The towns of Puerta Galera are connected by regular boats to Batangas, they take about an hour and from there it’s two hours on a coach to Manila.
The first stop on my Asian expedition was the Philippines. Many of my friends in Korea have visited and raved about Boracay, the paradise island that’s renowned for its white beach and never ending parties. I was eager to see what all the fuss was about, but it didn’t feel like the right place to begin travelling.
After some research I stumbled upon a small beach village called Jawili that boasted a 7 tiered waterfall. It was the perfect location, just 30 minutes outside of Kalibo and bringing me closer to beautiful Boracay. From Kalibo terminal you can take a jeepney which run regularly to Tangalan (20 pesos), then charter a tricycle (150 pesos) to either the beach or the falls. It’s a pleasant 10 minute walk between the two locations.
The waterfalls have formed natural rock pools which are fairly deep. It’s a slight hike along the rocky edge of the water to the top tier. If you’re brave, there are plenty of opportunities to jump in from the rocks that overlook the pools, or just watch the daring local children. It costs 5 pesos to enter. Near the entrance there is a small bar that also serves some Filipino food.
Natural beauty oozes from the peaceful seashore. Tall palm trees fringe the sand and offer some cool shade, and there are also plenty of beach huts. The shallow, clear water is freckled with many small fishing boats. However, the beach is in need of a little cleaning. Also, a medley of wildlife dwell along the coast; don’t be surprised to see a cow whilst you’re swimming.
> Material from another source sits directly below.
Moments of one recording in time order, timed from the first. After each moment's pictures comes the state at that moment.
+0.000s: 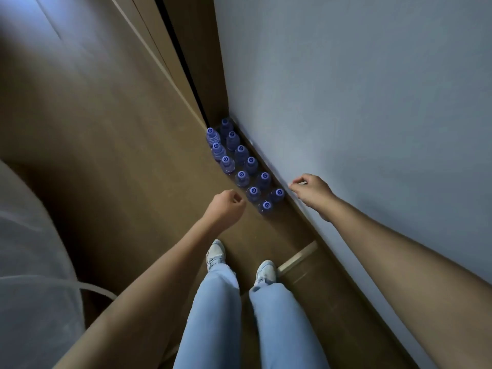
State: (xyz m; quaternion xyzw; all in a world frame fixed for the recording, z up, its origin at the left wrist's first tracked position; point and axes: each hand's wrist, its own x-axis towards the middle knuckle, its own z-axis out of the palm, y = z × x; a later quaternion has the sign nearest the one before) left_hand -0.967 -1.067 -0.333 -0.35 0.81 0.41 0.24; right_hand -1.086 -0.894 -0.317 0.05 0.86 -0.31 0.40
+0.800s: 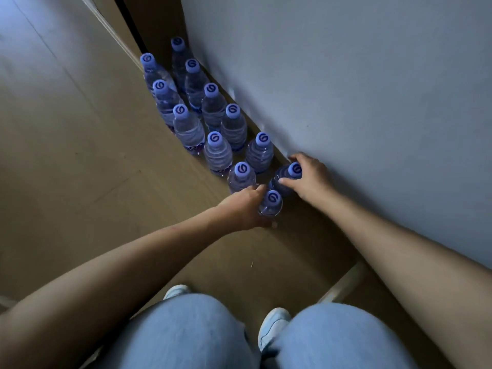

The resort is relatively small, but I chose to stay there for 2 nights. If you do chose to stay I would recommend The Wave (firstname.lastname@example.org). It’s a lovely rustic resort which sits right on the beach front. Rooms are 500-1,000 pesos, and they are pretty basic. The area doesn’t have much to offer for entertainment or food, but the owners can provide some mouthwatering homecooked dishes for 140 pesos. Their hospitality and helpfulness was outstanding, in fact everyone I met in Jawili was so welcoming and helpful.
If you do stay in Jawili I would recommend watching the sun rise over the sea. It was exhilarating to watch the rays reflecting off the water in the eerily quiet morning.